TASK PROMPT
Everything from the line containing "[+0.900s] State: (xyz" through the last line of the data below must be copied exactly, with no other lines included.

___

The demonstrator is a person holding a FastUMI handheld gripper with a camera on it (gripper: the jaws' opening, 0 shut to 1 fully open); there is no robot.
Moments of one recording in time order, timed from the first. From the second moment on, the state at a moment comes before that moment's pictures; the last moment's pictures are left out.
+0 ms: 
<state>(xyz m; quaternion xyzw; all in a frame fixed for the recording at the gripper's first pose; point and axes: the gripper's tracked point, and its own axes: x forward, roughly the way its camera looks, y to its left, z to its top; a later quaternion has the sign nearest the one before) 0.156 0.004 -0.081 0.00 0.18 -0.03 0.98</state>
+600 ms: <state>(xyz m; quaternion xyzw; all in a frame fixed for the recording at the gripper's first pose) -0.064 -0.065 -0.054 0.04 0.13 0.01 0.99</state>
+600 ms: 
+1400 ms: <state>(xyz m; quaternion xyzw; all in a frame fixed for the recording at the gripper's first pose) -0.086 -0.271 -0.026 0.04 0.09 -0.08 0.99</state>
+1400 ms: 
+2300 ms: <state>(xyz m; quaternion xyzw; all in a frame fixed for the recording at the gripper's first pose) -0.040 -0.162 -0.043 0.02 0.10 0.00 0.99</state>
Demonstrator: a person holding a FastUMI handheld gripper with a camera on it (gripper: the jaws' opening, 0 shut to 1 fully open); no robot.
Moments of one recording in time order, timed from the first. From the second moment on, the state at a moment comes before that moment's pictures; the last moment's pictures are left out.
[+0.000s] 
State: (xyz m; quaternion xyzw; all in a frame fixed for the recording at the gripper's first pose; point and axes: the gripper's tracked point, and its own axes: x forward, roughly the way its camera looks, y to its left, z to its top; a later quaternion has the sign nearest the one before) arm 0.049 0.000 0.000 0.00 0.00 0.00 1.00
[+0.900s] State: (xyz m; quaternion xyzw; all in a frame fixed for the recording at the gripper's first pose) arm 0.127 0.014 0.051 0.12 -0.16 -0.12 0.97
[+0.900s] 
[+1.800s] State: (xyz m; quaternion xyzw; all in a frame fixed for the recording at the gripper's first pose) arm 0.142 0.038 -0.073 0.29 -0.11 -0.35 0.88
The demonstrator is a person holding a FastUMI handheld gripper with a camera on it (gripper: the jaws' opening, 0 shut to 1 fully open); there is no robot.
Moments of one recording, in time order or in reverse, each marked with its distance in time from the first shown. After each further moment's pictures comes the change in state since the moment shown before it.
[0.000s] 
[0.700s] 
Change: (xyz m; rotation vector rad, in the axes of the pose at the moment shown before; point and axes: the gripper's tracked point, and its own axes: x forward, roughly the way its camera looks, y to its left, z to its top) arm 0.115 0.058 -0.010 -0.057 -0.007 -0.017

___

TASK SOLUTION
[+0.900s] State: (xyz m; quaternion xyzw; all in a frame fixed for the recording at the gripper's first pose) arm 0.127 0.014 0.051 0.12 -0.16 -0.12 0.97
[+0.900s] 
[+1.800s] State: (xyz m; quaternion xyzw; all in a frame fixed for the recording at the gripper's first pose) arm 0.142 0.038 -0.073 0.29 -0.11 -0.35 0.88
The demonstrator is a person holding a FastUMI handheld gripper with a camera on it (gripper: the jaws' opening, 0 shut to 1 fully open); there is no robot.
Moments of one recording, in time order or in reverse, each marked with its distance in time from the first shown. After each further moment's pictures comes the change in state since the moment shown before it.
[0.000s] 
[0.700s] 
Change: (xyz m; rotation vector rad, in the axes of the pose at the moment shown before; point and axes: the gripper's tracked point, and its own axes: x forward, roughly the way its camera looks, y to its left, z to its top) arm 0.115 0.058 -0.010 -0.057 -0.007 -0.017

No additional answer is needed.